Problem to work on
Could you set down exactly the lines in the records below between the line holding "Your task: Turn" and the line holding "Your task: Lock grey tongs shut", inclusive?

----- Data extract -----

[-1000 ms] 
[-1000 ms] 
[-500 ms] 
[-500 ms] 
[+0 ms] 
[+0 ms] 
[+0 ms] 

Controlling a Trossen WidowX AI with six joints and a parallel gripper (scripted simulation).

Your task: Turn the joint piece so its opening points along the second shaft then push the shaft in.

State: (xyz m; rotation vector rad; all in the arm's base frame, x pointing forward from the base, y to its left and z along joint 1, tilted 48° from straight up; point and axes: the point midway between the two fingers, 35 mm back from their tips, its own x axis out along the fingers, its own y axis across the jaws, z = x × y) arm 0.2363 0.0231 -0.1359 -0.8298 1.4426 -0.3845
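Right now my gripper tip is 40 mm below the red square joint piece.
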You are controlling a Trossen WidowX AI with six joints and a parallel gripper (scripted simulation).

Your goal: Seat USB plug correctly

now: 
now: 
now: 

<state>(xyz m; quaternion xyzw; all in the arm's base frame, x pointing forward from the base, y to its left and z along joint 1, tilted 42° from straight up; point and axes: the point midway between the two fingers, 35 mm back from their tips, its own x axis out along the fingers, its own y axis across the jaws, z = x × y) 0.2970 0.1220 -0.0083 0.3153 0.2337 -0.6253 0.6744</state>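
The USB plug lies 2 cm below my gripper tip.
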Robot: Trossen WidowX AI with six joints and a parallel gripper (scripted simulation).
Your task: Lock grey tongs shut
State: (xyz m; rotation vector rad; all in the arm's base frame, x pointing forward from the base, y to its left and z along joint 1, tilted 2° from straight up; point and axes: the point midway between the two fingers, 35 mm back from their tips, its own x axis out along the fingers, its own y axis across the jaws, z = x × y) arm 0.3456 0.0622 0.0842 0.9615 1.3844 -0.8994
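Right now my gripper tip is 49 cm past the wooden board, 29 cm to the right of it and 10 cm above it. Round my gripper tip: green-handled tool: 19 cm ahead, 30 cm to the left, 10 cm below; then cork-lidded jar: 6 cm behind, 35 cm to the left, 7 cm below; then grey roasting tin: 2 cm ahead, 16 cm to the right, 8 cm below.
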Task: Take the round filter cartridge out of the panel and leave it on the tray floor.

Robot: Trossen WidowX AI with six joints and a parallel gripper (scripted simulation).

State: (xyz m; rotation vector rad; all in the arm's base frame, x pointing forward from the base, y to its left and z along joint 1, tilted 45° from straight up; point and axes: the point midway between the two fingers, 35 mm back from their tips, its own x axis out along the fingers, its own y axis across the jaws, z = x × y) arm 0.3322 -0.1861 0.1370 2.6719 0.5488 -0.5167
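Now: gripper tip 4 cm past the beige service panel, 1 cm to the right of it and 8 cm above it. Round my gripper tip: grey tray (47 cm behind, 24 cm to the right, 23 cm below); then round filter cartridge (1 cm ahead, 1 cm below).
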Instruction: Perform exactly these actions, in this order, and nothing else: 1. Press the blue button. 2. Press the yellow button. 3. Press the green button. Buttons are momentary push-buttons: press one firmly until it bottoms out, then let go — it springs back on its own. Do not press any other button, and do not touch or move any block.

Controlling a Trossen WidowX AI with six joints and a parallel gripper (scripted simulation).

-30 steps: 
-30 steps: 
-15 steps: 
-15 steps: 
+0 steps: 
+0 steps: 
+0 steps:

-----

Result for this exercise
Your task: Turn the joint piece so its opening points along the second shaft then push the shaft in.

State: (xyz m; rotation vector rad; all in the arm's base frame, x pointing forward from the base, y to its left and z along joint 1, tilted 48° from straight up; point and axes: the point midway between the two fingers, 35 mm back from their tips, its own x axis out along the fingers, its own y axis across the jaws, z = x × y) arm 0.2363 0.0231 -0.1359 -0.8298 1.4426 -0.3845
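Right now my gripper tip is 40 mm below the red square joint piece.
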You are controlling a Trossen WidowX AI with six joints and a parallel gripper (scripted simulation).

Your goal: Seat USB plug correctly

now: 
now: 
now: 

<state>(xyz m; quaternion xyzw; all in the arm's base frame, x pointing forward from the base, y to its left and z along joint 1, tilted 42° from straight up; point and axes: the point midway between the two fingers, 35 mm back from their tips, its own x axis out along the fingers, its own y axis across the jaws, z = x × y) 0.2970 0.1220 -0.0083 0.3153 0.2337 -0.6253 0.6744</state>
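The USB plug lies 2 cm below my gripper tip.
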Robot: Trossen WidowX AI with six joints and a parallel gripper (scripted simulation).
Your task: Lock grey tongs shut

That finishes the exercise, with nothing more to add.